Raine Rosalind, Wong Wun, Ambler Gareth, Hardoon Sarah, Petersen Irene, Morris Richard, Bartley Mel, Blane David
Department of Epidemiology and Public Health, University College London, London WC1E 6BT.
BMJ. 2009 Apr 16;338:b1279. doi: 10.1136/bmj.b1279.
To determine the extent to which secondary drug prevention for patients with stroke in routine primary care varies by sex, age, and socioeconomic circumstances, and to quantify the effect of secondary drug prevention on one year mortality by sociodemographic group.

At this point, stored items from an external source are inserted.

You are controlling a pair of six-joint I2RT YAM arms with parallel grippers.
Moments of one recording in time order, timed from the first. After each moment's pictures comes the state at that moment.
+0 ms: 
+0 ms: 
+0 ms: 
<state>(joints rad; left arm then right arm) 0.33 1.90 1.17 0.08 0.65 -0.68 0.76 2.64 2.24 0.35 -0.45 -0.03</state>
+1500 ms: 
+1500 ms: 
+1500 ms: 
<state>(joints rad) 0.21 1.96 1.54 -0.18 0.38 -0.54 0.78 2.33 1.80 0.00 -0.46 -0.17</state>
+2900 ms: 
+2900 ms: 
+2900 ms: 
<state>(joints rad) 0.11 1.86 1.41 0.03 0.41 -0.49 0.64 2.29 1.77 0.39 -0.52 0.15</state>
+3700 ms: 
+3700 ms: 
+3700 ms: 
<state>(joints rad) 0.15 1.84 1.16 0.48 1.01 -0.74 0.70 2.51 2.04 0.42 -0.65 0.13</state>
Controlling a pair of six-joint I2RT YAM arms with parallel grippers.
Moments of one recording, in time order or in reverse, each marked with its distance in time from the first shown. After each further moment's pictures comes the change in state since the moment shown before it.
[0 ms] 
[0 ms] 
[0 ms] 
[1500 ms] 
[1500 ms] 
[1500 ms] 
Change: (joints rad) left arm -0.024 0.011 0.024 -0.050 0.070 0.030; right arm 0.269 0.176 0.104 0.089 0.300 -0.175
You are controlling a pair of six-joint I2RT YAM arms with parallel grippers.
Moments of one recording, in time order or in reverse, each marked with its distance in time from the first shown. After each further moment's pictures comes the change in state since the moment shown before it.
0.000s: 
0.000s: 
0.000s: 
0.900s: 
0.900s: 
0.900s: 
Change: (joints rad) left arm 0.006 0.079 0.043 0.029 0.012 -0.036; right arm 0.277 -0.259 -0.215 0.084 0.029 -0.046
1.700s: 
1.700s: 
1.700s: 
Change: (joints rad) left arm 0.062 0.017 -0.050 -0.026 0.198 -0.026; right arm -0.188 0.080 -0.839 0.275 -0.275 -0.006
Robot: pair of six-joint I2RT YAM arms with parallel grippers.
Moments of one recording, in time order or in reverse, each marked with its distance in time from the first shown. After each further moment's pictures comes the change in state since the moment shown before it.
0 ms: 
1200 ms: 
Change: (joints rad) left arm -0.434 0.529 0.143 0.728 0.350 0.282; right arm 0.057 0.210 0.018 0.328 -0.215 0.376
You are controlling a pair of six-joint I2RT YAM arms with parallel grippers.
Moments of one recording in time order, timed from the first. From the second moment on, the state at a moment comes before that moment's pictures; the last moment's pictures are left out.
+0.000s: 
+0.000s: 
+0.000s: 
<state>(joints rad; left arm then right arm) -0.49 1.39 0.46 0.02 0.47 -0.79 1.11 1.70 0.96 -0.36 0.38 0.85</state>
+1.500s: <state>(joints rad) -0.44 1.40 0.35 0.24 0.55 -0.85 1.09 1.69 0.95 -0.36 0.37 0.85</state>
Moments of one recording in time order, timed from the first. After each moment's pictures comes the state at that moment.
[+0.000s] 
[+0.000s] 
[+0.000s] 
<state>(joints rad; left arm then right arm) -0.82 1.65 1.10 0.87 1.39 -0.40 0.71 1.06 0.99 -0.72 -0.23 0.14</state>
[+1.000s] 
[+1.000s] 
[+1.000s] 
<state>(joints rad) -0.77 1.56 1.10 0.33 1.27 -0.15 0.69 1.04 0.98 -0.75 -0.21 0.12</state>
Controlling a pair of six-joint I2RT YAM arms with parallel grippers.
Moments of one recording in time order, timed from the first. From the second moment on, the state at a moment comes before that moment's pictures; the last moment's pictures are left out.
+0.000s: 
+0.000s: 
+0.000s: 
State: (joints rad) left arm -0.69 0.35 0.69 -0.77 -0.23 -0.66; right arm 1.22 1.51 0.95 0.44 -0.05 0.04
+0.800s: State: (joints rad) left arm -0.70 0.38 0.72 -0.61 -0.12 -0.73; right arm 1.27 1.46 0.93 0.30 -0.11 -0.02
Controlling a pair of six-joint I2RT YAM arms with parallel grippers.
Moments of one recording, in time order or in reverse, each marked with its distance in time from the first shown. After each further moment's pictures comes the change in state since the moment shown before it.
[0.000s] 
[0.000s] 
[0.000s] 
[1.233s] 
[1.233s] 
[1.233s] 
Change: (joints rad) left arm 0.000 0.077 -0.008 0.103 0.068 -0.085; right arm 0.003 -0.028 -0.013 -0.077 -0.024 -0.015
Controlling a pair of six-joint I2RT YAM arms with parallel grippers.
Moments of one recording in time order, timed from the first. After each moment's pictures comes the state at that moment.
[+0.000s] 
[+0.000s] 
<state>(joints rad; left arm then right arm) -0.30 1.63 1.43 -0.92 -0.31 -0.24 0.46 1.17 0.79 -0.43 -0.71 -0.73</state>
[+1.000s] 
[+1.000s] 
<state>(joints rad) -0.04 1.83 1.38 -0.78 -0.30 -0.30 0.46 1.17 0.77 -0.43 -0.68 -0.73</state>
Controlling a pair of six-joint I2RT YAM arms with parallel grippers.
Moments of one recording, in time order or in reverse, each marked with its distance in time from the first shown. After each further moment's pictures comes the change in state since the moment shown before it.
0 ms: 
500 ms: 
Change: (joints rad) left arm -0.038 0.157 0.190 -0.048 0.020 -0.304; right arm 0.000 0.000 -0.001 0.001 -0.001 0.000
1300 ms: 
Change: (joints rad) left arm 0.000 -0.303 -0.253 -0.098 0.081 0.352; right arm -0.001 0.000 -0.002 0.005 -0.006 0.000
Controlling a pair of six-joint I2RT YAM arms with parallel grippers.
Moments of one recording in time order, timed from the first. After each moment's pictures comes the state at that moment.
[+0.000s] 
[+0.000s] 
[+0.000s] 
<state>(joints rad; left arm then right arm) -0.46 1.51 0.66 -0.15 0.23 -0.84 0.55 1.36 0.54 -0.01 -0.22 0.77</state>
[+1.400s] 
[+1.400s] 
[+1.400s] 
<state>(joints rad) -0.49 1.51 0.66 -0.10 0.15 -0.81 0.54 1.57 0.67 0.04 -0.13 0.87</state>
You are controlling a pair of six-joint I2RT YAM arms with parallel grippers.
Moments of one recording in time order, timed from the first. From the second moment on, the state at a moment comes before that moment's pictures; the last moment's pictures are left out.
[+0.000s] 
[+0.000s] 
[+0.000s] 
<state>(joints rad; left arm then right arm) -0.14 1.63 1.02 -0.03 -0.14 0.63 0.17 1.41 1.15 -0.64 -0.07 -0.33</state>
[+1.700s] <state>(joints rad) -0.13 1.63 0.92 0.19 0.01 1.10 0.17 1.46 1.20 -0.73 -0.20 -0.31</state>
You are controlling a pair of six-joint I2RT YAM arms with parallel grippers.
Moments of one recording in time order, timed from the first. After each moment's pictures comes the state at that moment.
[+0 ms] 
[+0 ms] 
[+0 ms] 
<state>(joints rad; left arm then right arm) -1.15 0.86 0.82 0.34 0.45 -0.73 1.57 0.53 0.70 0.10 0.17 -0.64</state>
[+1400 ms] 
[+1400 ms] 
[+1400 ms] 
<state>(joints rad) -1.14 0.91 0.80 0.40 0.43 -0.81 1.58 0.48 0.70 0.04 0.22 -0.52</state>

Cohort study using individual patient data from the health improvement network primary care database.
England.
12 830 patients aged 50 or more years from 113 general practices who had a stroke between 1995 and 2005 and who survived the first 30 days after the stroke.
Multivariable associations between odds of receiving secondary prevention after a stroke, and sex, age group, and socioeconomic circumstances; hazard ratios for all cause mortality from 31 days after the stroke and within the first year among patients receiving treatment and by social group; and probabilities of one year mortality for social factors of interest and treatment.
Only 25.6% of men and 20.8% of women received secondary prevention. Receipt of secondary prevention did not vary by socioeconomic circumstances or by sex. Older patients were, however, substantially less likely to receive treatment. The adjusted odds ratio for 80-89 year olds compared with 50-59 year olds was 0.53 (95% confidence interval 0.41 to 0.69). This was because older people were less likely to receive lipid lowering drugs-for example, the adjusted odds ratio for 80-89 year olds compared with 50-59 year olds was 0.44 (95% confidence interval 0.33 to 0.59). Secondary prevention was associated with a 50% reduction in mortality risk (adjusted hazard ratio 0.50, 95% confidence interval 0.42 to 59). On average, mortality within the first year was 5.7% for patients receiving treatment compared with 11.1% for patients not receiving treatment. There was little evidence that the effect of treatment differed between the social groups examined.
Under-treatment among older people with stroke in routine primary care cannot be justified given the lack of evidence on variations in effectiveness of treatment by age.
确定在常规初级保健中,中风患者二级药物预防在性别、年龄和社会经济状况方面的差异程度,并按社会人口学分组量化二级药物预防对一年死亡率的影响。
使用来自健康改善网络初级保健数据库的个体患者数据进行队列研究。
英国。
来自113家全科诊所的12830名年龄在50岁及以上的患者,他们在1995年至2005年间发生中风,且在中风后的前30天存活下来。
中风后接受二级预防的几率与性别、年龄组和社会经济状况之间的多变量关联;中风后31天及第一年内在接受治疗的患者中按社会群体划分的全因死亡率的风险比;以及感兴趣的社会因素和治疗的一年死亡率概率。
只有25.6%的男性和20.8%的女性接受了二级预防。二级预防的接受情况在社会经济状况或性别方面没有差异。然而,老年患者接受治疗的可能性明显较低。80 - 89岁患者与50 - 59岁患者相比,调整后的比值比为0.53(95%置信区间0.41至0.69)。这是因为老年人接受降脂药物的可能性较小——例如,80 - 89岁患者与50 - 59岁患者相比,调整后的比值比为0.44(95%置信区间0.33至0.59)。二级预防与死亡风险降低50%相关(调整后的风险比0.50,95%置信区间0.42至0.59)。平均而言,接受治疗的患者第一年死亡率为5.7%,未接受治疗的患者为11.1%。几乎没有证据表明在所研究的社会群体中治疗效果存在差异。
鉴于缺乏关于治疗效果随年龄变化的证据,常规初级保健中中风老年患者治疗不足的情况是不合理的。